What is required: Say the number of lines holding the word "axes" in the data, and leave out everything else.
-- Records for processing follows --
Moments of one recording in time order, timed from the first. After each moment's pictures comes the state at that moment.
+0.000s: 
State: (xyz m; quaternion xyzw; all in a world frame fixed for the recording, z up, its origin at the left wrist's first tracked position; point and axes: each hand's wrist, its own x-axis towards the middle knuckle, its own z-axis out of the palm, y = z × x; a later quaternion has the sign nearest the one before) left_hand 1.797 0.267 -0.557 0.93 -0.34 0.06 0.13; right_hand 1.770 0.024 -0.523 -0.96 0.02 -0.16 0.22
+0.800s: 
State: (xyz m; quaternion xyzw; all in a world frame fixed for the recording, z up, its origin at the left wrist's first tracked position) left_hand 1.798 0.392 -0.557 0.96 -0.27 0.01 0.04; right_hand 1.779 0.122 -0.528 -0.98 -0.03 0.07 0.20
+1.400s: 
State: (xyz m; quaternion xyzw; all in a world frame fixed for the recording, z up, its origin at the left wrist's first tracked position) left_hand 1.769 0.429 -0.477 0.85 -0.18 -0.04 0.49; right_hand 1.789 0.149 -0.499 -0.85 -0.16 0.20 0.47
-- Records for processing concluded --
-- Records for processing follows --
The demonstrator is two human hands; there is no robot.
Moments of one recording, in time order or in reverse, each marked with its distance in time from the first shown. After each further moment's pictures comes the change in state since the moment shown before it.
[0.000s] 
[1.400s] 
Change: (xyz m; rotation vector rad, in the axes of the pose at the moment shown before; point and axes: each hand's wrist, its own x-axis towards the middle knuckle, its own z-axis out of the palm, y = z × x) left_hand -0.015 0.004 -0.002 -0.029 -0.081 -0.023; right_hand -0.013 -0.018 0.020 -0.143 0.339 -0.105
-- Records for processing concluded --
Exercise answer: 2